The Math of the Concept: If you play a Major Triad (Root, 3rd, 5th) starting on different degrees of a scale, you create "intervals" against the original root.
Harris developed exercises where the student practices these triads in all 12 keys. The goal is to stop thinking "I am playing a D Major scale" and start hearing the intervallic relationship (the 9, #11, 13) against the drone of the root. eddie harris intervallistic concept pdf patched
While you hunt for the patched PDF, you can start practicing the Intervallistic Concept right now using a simple "Brute Force" method. Eddie Harris called this "The Shuffle."
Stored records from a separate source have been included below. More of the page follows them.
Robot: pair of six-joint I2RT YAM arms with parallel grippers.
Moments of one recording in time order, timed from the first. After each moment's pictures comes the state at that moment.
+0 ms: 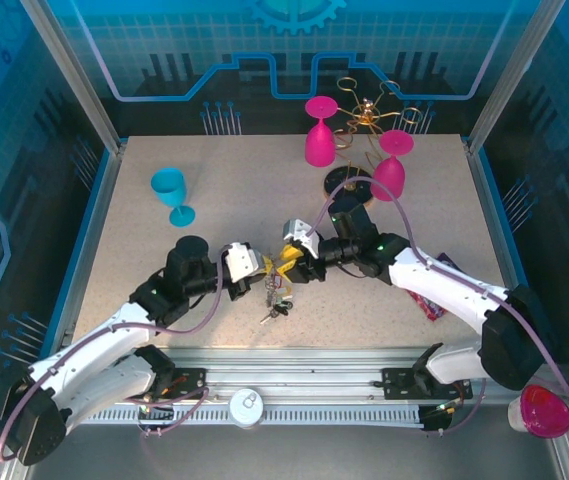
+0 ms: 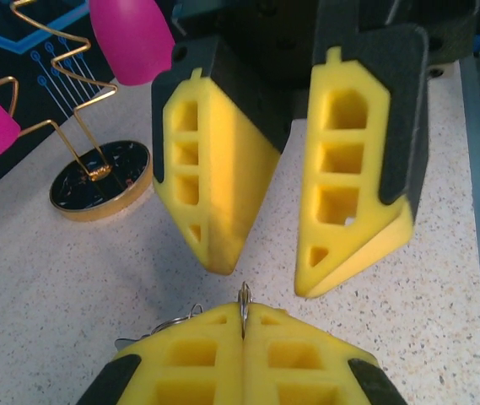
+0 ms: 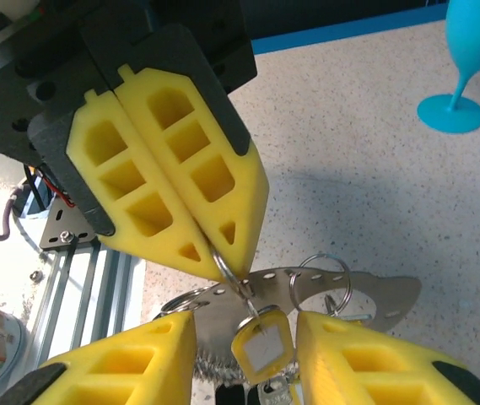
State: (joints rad) left arm -0.58 0.88 0.53 0.01 0.46 0.39; right arm 0.68 1.36 0.94 -0.20 -0.72 -0.31
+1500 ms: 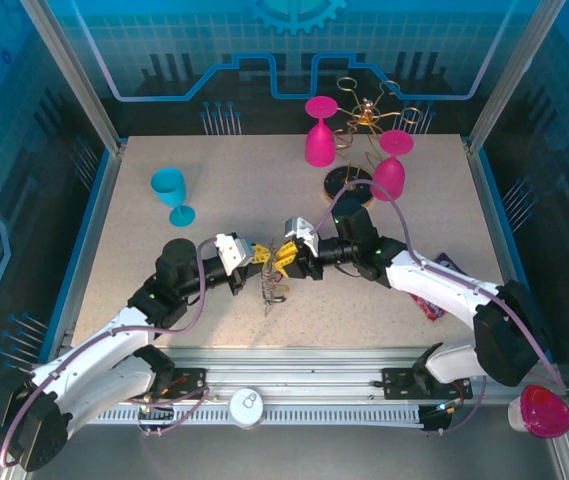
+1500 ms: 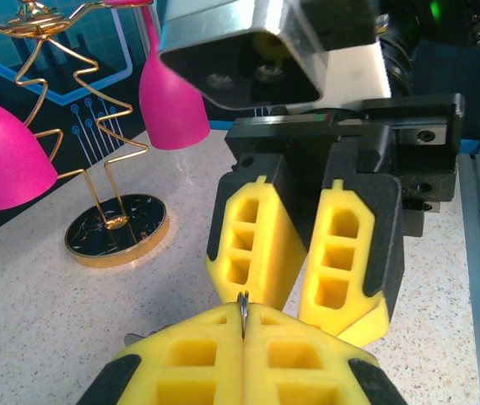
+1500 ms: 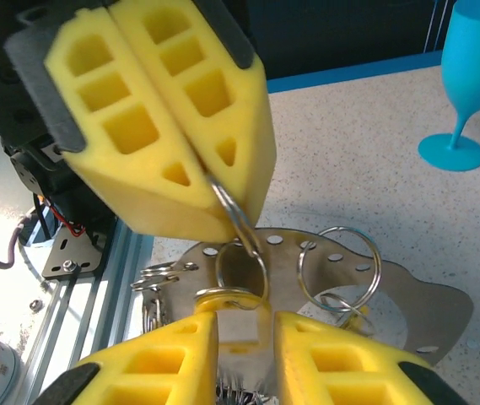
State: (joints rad) left arm -0.54 0.86 0.48 0.24 0.50 0.20; right arm 0.66 1.36 0.85 0.02 -0.79 -0.24
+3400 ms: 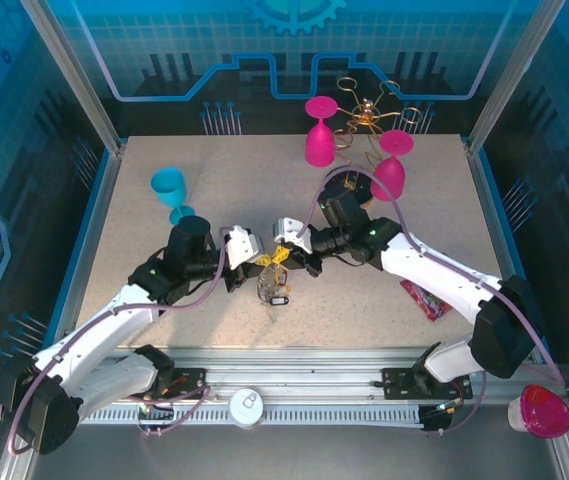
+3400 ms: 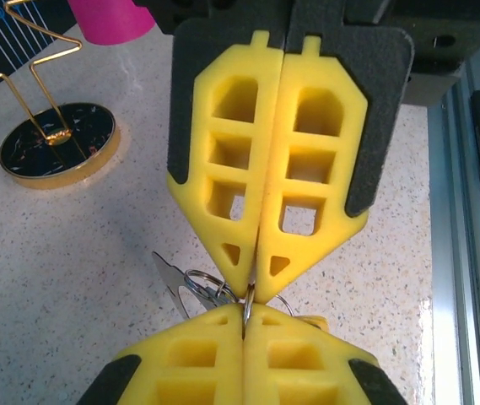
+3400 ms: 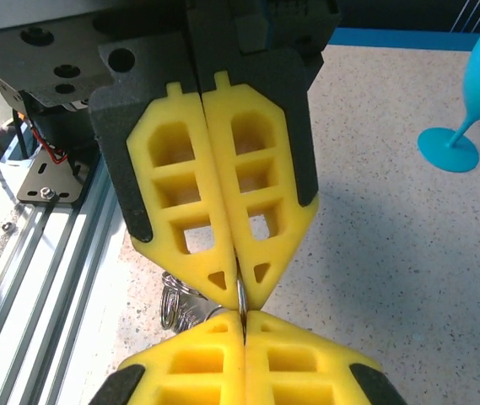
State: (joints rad) left arm -0.49 1.00 0.71 -0.24 0.60 0.41; right arm 0.70 1.45 1.14 -0.43 -0.70 -0.59
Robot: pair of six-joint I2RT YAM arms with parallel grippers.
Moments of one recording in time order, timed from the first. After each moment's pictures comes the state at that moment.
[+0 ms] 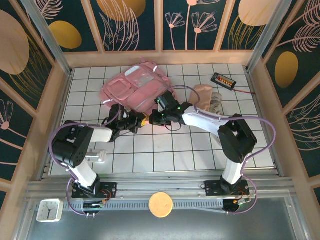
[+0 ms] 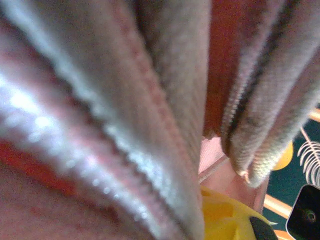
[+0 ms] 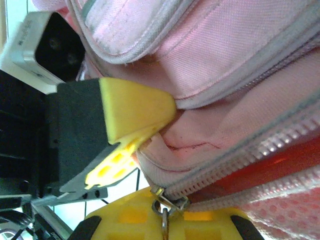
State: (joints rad) left arm -0.37 1.69 0.61 0.52 0.58 -1.52; right arm 0.77 1.78 1.25 -0.37 -0.31 0.73
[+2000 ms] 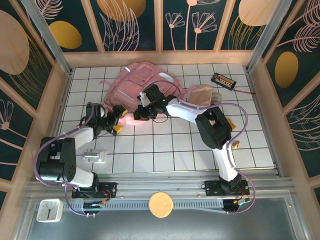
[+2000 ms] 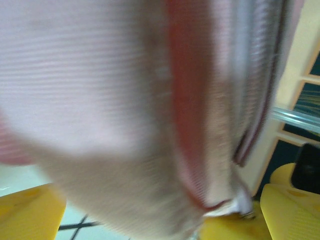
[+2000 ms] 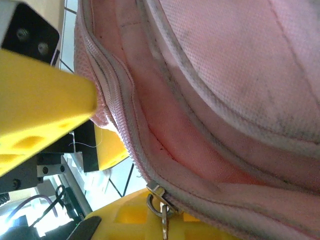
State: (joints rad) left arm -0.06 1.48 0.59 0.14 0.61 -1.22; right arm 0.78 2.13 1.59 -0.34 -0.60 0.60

Exercise 1: The Interval Cycle (No Horn Required) Take a root note: C. Choose an interval: Minor 3rd (3 half-steps). Move up by that interval: C → Eb → Gb → A → C (octave). Now, reverse direction, but change the interval quality. This builds neural pathways between notes that ignore key signatures.
Exercise 2: The Broken PDF Workaround Assuming you have a corrupted PDF that only has text, look for the section titled "The 12 Tone Row minus 1." Harris believed that playing 11 of the 12 tones in strict interval order (alternating Major 2nds and Minor 7ths) creates the most "vocal" melodic line. The practical application of the Intervallistic Concept is
Write this out: C (root), D (Major 2nd), C (down Minor 7th? No—Harris’s rule: always change direction after a half-step). Just play this sequence on your instrument:
C - D - B - C# - Bb - A - G# - F# - G - F - E
Notice there is no scale. There is only distance. This is the Intervallistic Concept in a nutshell. Triad on the b7 (Bb): Bb Major Triad
Eddie Harris (1934–1996) was a pioneering jazz saxophonist known for his electric saxophone, his hit “Freedom Jazz Dance,” and his deeply original approach to improvisation. In the 1970s, he self-published a book and method titled The Intervallistic Concept, which lays out his personal system for jazz improvisation based on intervals rather than traditional chord-scale theory.
Instead of thinking in terms of modes or chord changes, Harris’s concept focuses on:
The method is highly respected but also quite rare and difficult to obtain legally in digital form.
No restoration can fix the fundamental opacity of Harris’s writing style. He was a mystic as much as a musician. He writes things like: “The tritone is the question. The perfect fifth is the answer. But the minor sixth is the silence after the answer.” This is inspiring poetry but terrible pedagogy for a beginner.
Furthermore, the “patched” PDF retains one irreparable flaw from the original: no play-along or audio. Harris intended for a 2-LP set to accompany the book, but it was never released. You are left with 90 dense pages of interval charts and philosophical asides, and no guide track. The restoration cannot fix the fact that you will spend weeks wondering if you’re doing the “C up major 6th” cycle correctly.